Input data:
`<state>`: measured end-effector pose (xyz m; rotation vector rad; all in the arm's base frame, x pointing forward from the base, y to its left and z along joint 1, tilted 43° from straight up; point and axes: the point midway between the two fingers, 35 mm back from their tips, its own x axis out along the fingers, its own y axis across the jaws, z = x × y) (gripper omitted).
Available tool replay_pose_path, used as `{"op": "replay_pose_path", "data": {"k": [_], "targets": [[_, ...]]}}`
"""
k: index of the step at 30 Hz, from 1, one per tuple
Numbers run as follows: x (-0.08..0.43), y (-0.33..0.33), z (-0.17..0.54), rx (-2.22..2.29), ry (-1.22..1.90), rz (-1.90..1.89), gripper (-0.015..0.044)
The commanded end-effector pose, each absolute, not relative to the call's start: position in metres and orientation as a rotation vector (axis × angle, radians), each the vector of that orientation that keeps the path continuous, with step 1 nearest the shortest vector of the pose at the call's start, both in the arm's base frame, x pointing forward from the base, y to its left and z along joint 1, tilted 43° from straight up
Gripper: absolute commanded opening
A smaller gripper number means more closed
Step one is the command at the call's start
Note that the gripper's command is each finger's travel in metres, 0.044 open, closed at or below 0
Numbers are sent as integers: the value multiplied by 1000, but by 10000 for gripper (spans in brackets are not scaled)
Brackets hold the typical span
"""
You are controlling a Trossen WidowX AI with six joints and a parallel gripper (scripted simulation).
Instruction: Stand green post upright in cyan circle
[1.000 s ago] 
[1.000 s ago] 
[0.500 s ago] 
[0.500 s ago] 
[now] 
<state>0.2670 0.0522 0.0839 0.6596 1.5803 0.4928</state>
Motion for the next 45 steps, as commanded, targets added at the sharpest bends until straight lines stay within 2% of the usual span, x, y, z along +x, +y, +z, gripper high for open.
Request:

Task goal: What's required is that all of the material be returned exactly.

Answer below:
`<state>`: measured end-effector pose (xyz m; rotation vector rad; all in the arm's base frame, x pointing forward from the base, y to its left and z along joint 1, tilted 43° from straight up; point and axes: the point midway between the two fingers, 35 mm back from their tips, its own x axis out along the fingers, its own y axis across the jaws, z = x × y) (gripper omitted).
Available tool replay_pose_path, used as `{"op": "replay_pose_path", "data": {"k": [_], "targets": [[_, ...]]}}`
"""
k: index of the step at 30 Hz, from 1, one per tuple
Numbers run as follows: x (-0.08..0.43), y (-0.33..0.33), z (-0.17..0.54), rx (-2.22..2.29), ry (-1.22..1.90), rz (-1.90..1.89), gripper (-0.015..0.044)
The commanded end-effector pose, each absolute, not relative to the call's start: position in metres and orientation as a rotation vector (axis × angle, radians), each the vector of that orientation that keeps the path continuous, with step 1 nearest the shortest vector of the pose at the call's start, both in the arm's base frame, x pointing forward from the base, y to its left and z along joint 1, tilted 43° from straight up
Gripper: absolute commanded opening
A smaller gripper number means more closed
Step one is the command at the call's start
Note that the gripper's command is each finger's travel in metres, 0.044 open, closed at or below 0
Numbers are sent as integers: the value multiplied by 1000, but by 10000 for gripper (spans in brackets are not scaled)
Brackets hold the typical span
"""
You are controlling a Trossen WidowX AI with six joints and a parallel gripper (scripted simulation).
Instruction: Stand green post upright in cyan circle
[1.000 s ago] 
[1.000 s ago] 
[0.500 s ago] 
[0.500 s ago] 
[now] 
<state>0.2670 0.0522 0.0839 0.6596 1.5803 0.4928</state>
Motion for the next 45 steps, as commanded, targets added at the sharpest bends until straight lines stay within 2% of the usual span, x, y, z along +x, +y, +z, gripper high for open.
Request:

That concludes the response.